Il sut aussitôt qu'il avait posé une question douloureuse et il aurait voulu la ravaler. Le visage de Dani, si serein l'instant précédant était désormais marqué par l'angoisse.

-C'est ce qu'attendent les hommes avec qui je sortais. Quand on s'affiche avec une fille comme moi, ce n'est pas juste pour le plaisir de sa compagnie. J'ai cru que Lito attendait ça aussi.

-Et tu as été soulagée.

-Oui.

-Tu n'aimes pas le sexe ?

Elle haussa les épaules avant de faire un geste vague de la main pour illustrer son incertitude.

-Le sexe, mes fréquentations, mes amitiés, Joaquin... Il y a des tas de choses que j'ai plus fait parce que c'était ce qu'on attendait de moi plutôt que parce que c'était ce dont j'avais envie. Je pensais que j'adorais le sexe avant, mais même si je continue de me masturber et à y prendre plaisir, le reste ne me manque pas plus que ça. Ce que j'ai avec vous deux est bien plus important que tout le reste Hernando.

Les larmes aux yeux, il la pris dans ses bras et embrassa sa nuque, longuement. Elle resta longtemps là contre lui, silencieusement, le temps que les larmes qu'il sentait sur son bras nu se tarissent. Hernando réalisa soudain qu'il se posait tout un tas de questions inutiles.

Ils étaient ce qu'ils étaient voilà tout. Son besoin d'analyser pouvait se révéler nocif parfois et il avait blessé Dani sans le vouloir, à sa grande honte. Il était certain que Lito ne s'était jamais posé toutes ces questions – Lito ne regardait la vérité en face que lorsqu'on le forçait à le faire – et prenait les choses simplement comme elles étaient. Il devrait plutôt prendre exemple sur Dani. Elle voyait ce qui lui faisait du bien et elle s'engouffrait dans les brèches, quitte à souffrir ensuite, parce qu'elle suivait son instinct.

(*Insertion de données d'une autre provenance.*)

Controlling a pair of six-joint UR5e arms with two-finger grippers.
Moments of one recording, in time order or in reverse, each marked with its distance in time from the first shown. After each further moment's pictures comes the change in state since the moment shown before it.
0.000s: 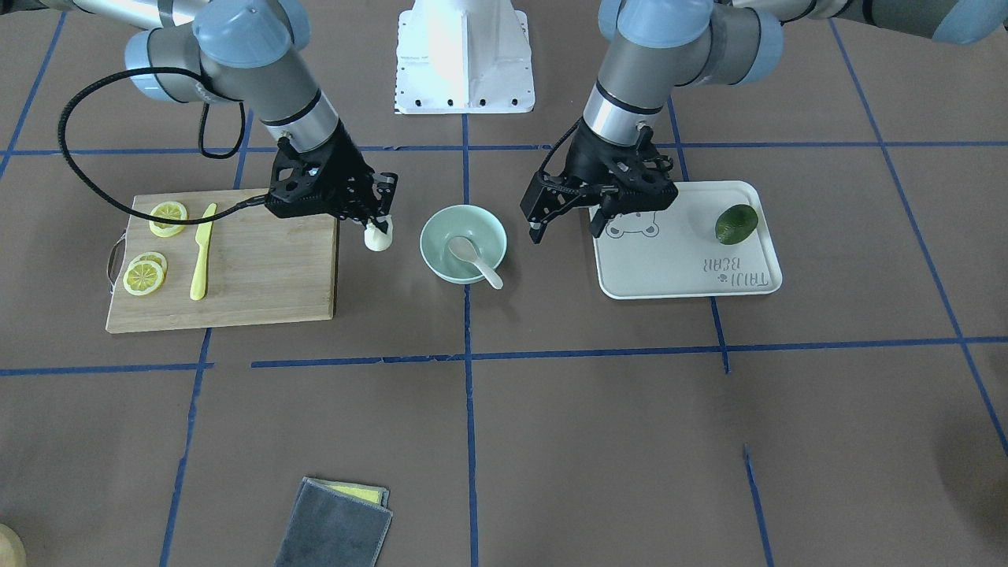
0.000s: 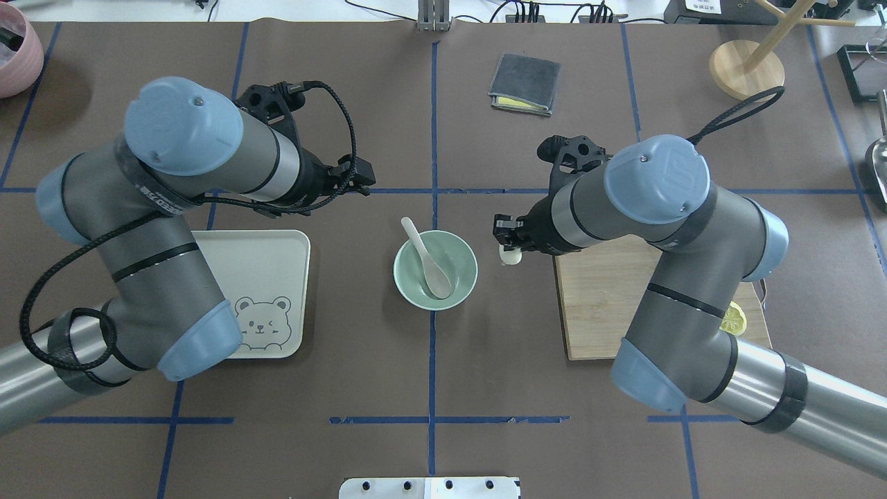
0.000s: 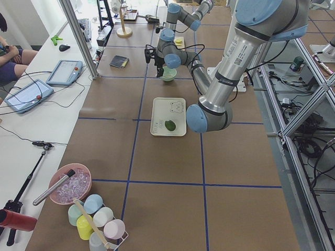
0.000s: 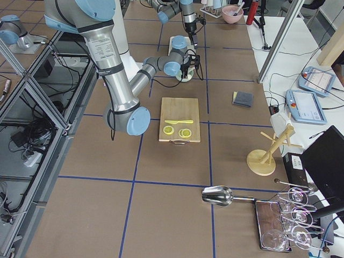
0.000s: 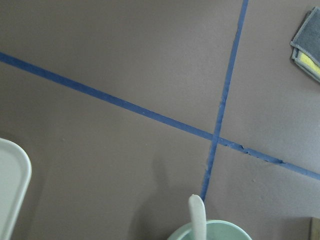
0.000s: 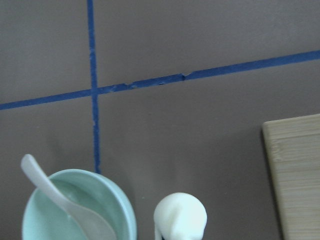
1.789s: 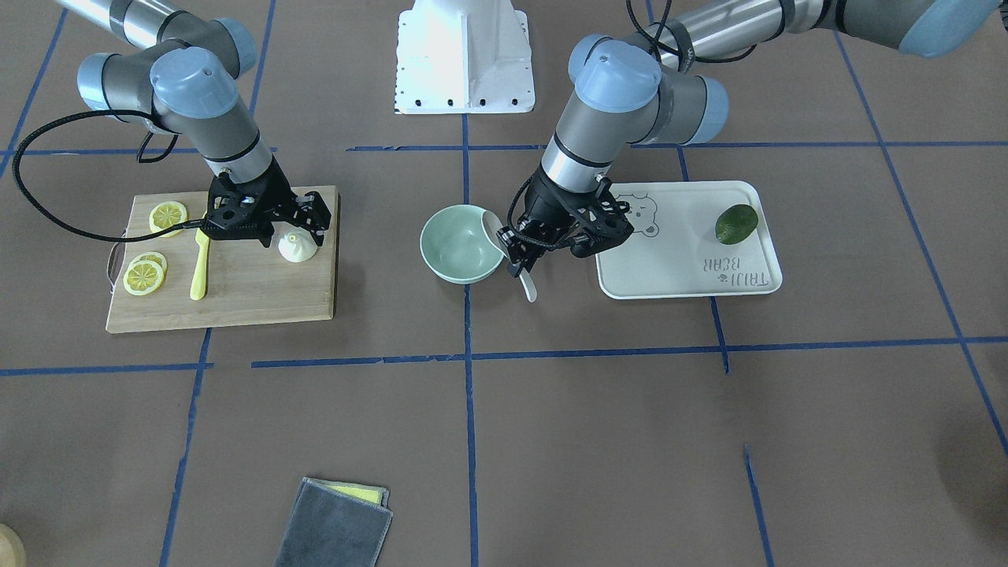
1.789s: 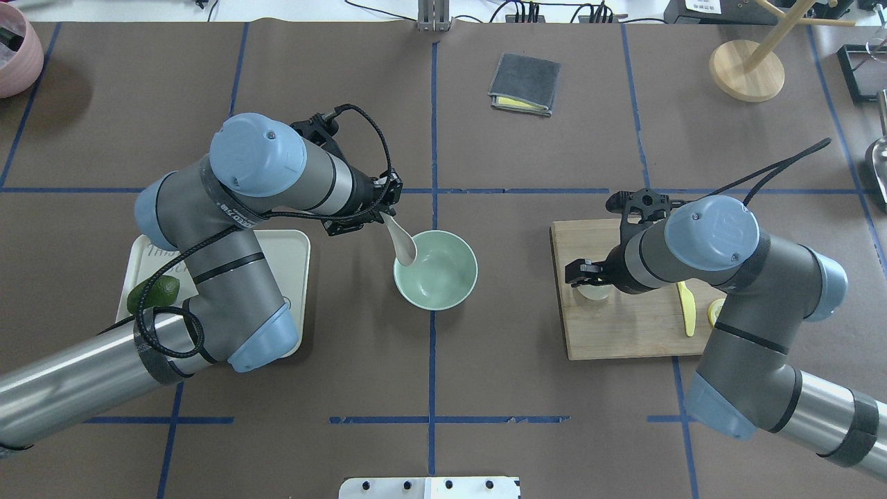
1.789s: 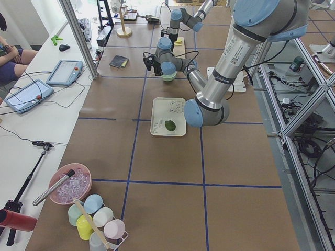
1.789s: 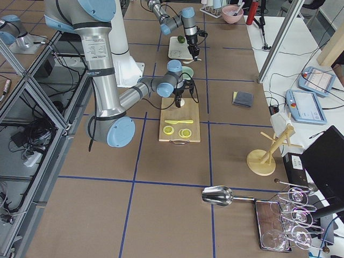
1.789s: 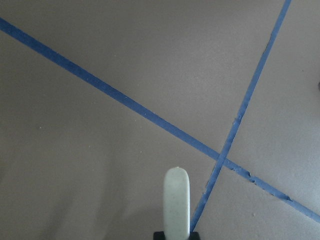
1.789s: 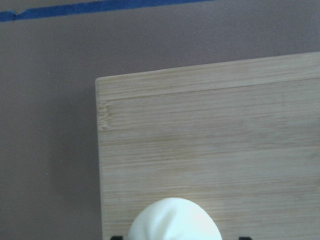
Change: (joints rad) left arm 0.091 -0.097 0.256 -0.277 0.005 -0.394; right arm -0.003 -0.282 0.004 0.056 -0.029 -0.146
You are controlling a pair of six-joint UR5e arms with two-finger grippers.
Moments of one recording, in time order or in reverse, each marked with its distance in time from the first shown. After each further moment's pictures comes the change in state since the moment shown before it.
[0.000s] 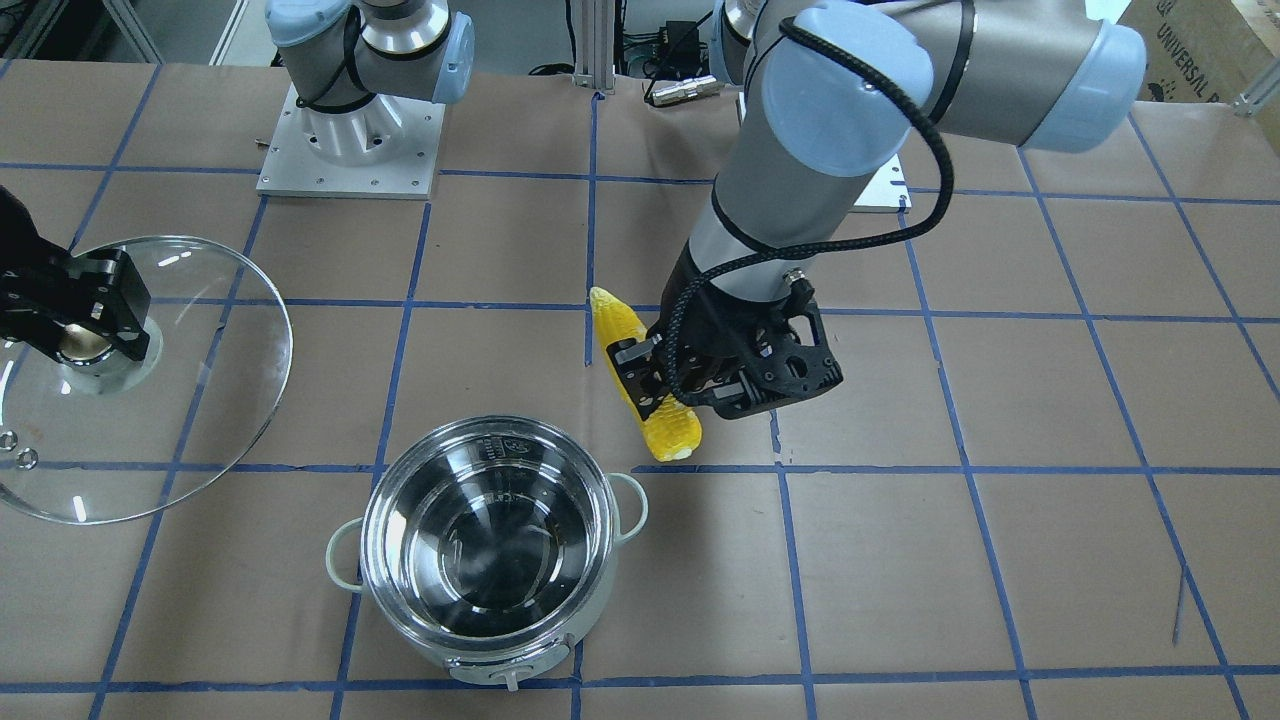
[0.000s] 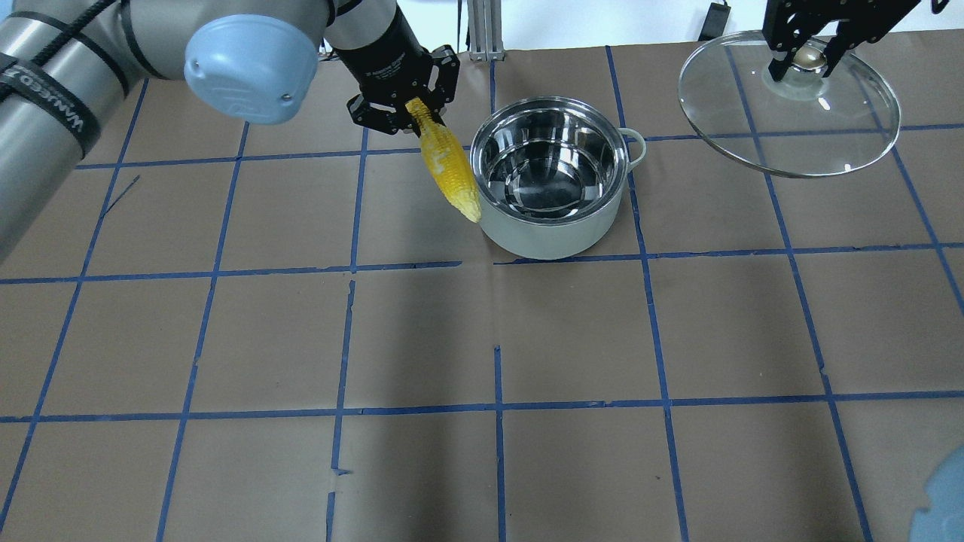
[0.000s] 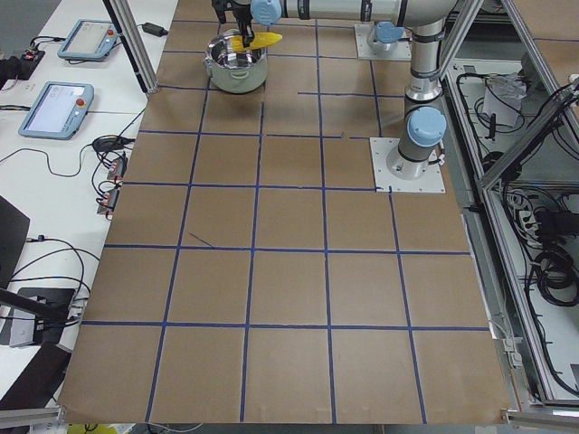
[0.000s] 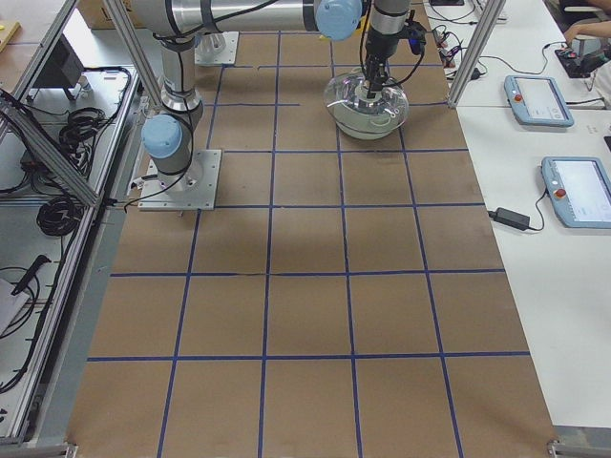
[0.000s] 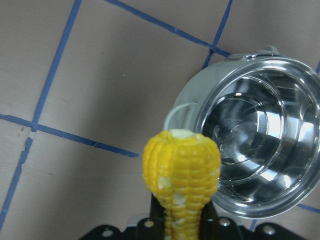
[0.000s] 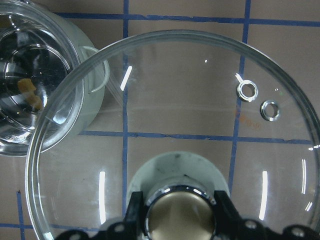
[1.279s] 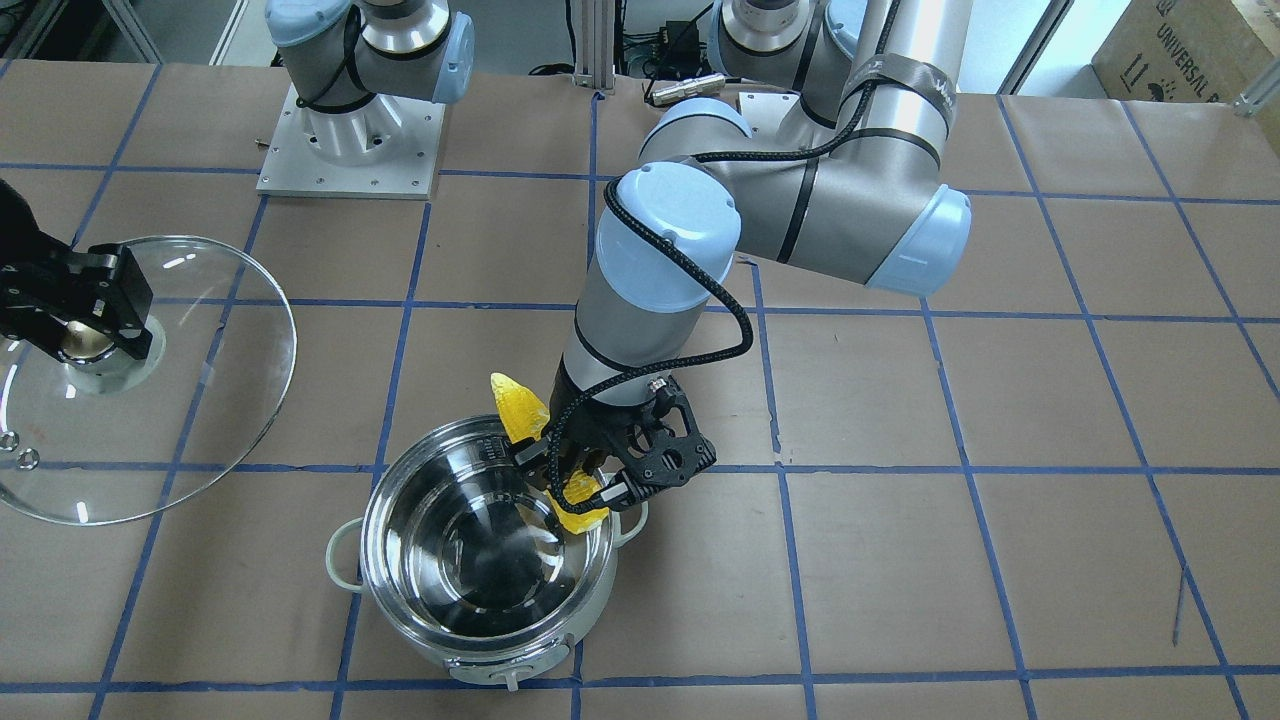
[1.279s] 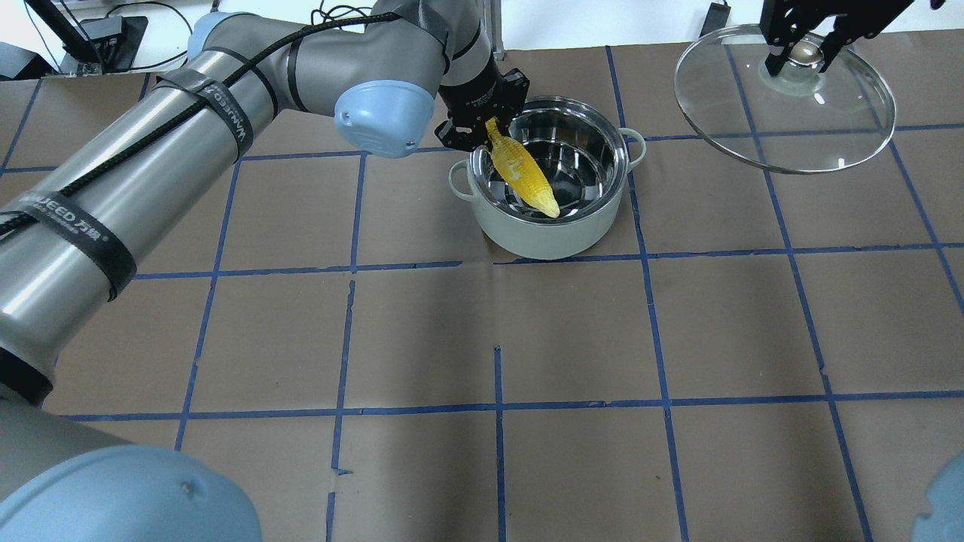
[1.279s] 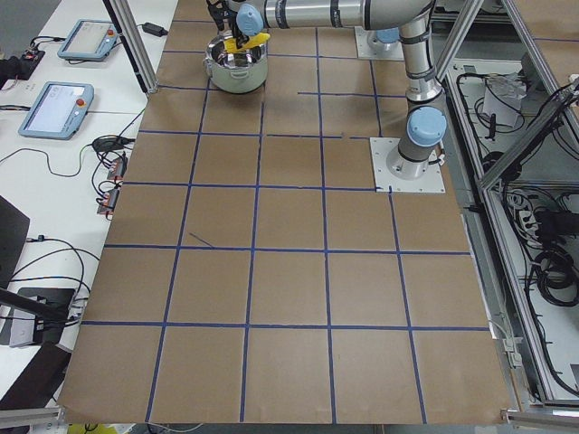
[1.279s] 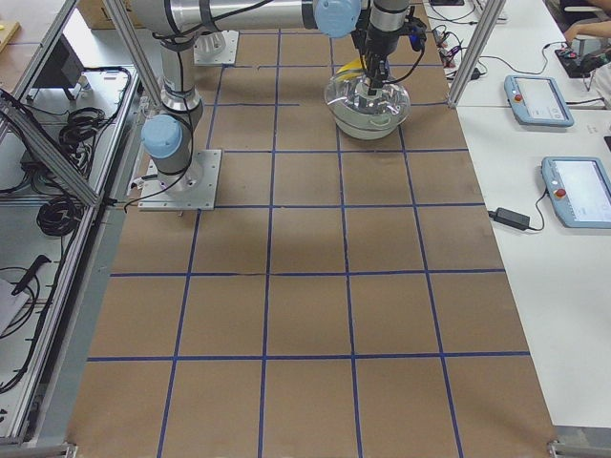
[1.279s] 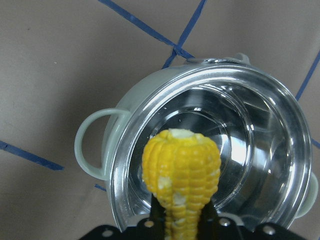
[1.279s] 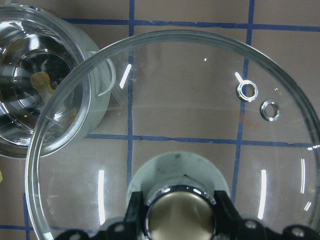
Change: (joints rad) left arm -0.091 -0.172 0.025 0.194 0.027 -0.249; right arm 0.002 -0.006 -0.003 -0.004 0.015 0.002
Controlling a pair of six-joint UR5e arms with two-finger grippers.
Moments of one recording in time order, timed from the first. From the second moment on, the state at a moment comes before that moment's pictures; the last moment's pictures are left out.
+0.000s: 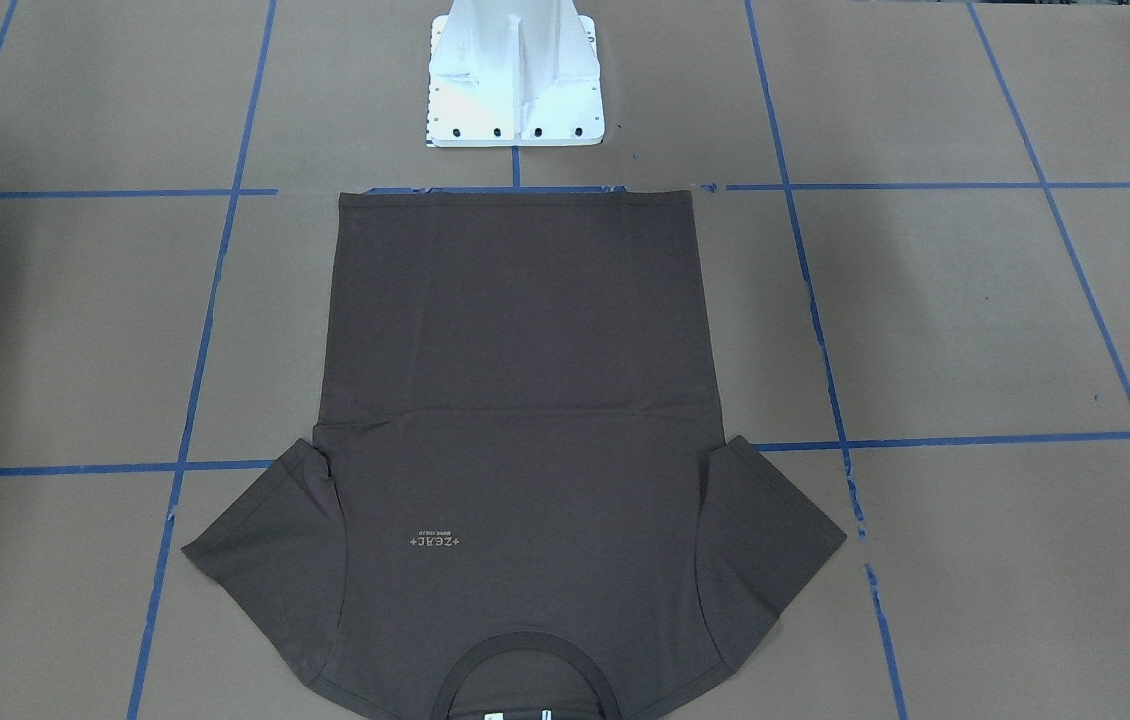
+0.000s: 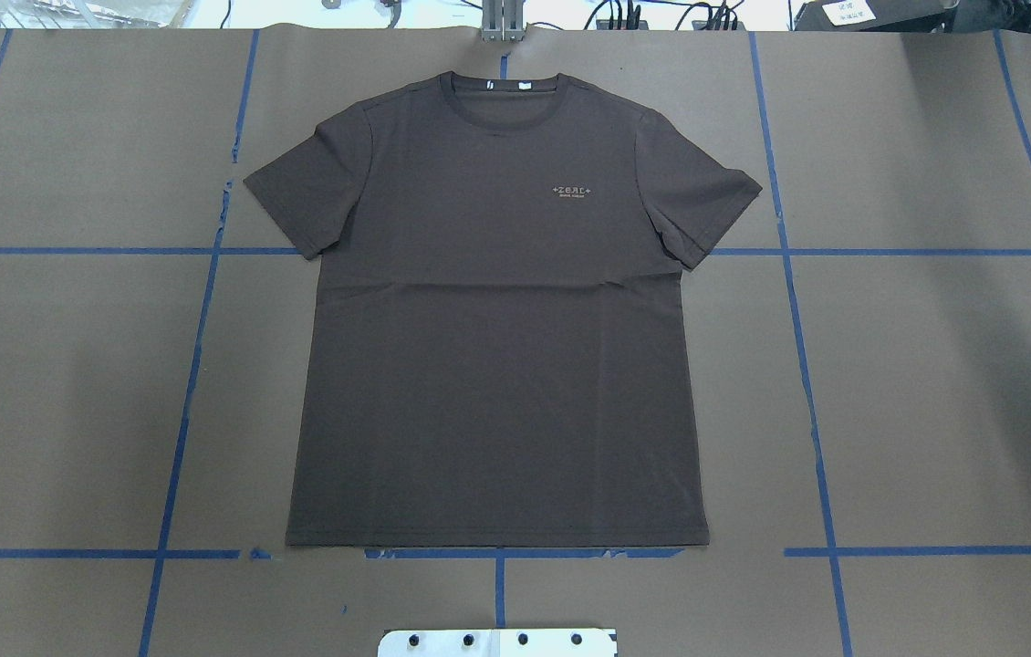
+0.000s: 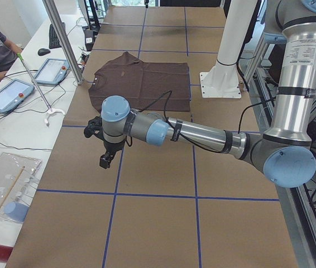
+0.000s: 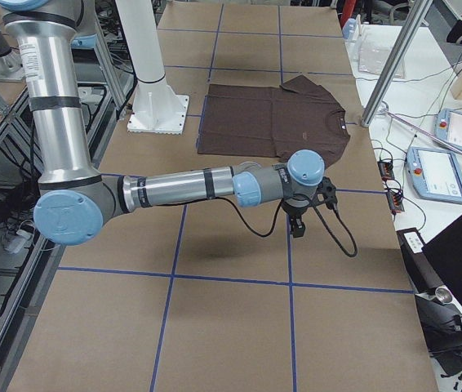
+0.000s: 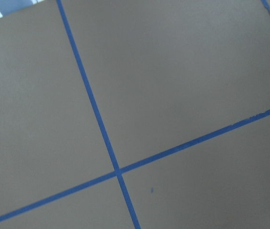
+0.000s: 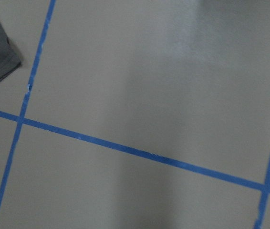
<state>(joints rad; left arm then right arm) -1.53 -1.66 -1.70 -1.73 -2.35 0.13 1.40 -1.40 1.56 -1.42 2.47 0.10</state>
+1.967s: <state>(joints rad) -1.52 -1.75 -1.67 -1.76 -2.39 0.09 0.94 -0.96 1.06 -0.92 2.09 0.75</state>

Pour Hernando, Lito avait été un coup de foudre. Il l'avait aimé dès le premier instant, instinctivement et totalement. Pour Dani, c'était venu progressivement, doucement, mais aussi irrémédiablement. Elle s'était introduite dans son cœur et y avait fait son nid. Hernando voulait simplement qu'elle s'épanouisse là avec eux.

Lito sortit de la chambre pour chercher à boire et les surpris ainsi pelotonnés l'un contre l'autre.

-Quoi, se plaignit-il, personne pour m’appeler pour ce genre de câlin ? Nous sommes une famille, je dois y être convié.

Hernando rouvrit le cercle de ses bras pour permettre à Lito de s'y faufiler et ferma les yeux, goûtant son odeur familière et enivrante. Ils étaient une famille, Lito avait raison, et c'était la seule chose importante. Peu importait qu'il aime à la fois Dani et Lito ou que ce ne soit pas de la même manière. Il ne se demandait pas qui elle préférait de Lito et de lui-même. Le sexe n'avait pas davantage d'importance. Peut-être qu'un jour l'un d'entre eux voudrait sauter le pas et ce jour là il serait prêt à écouter et à essayer. Il était peut-être gay jusqu'au plus profond de lui-même, mais Dani était Dani. La question n'avait pas de sens, tant qu'ils s'aimaient sans mesure et sans regrets. Comme le disait si bien Saint Augustin, la mesure de l'amour c'était d'aimer sans mesure. Hernando approuvait. Il ne mesurait pas l'un à l'autre son amour pour Dani et Lito. Il les laissait simplement l'imprégner pour atteindre le bonheur.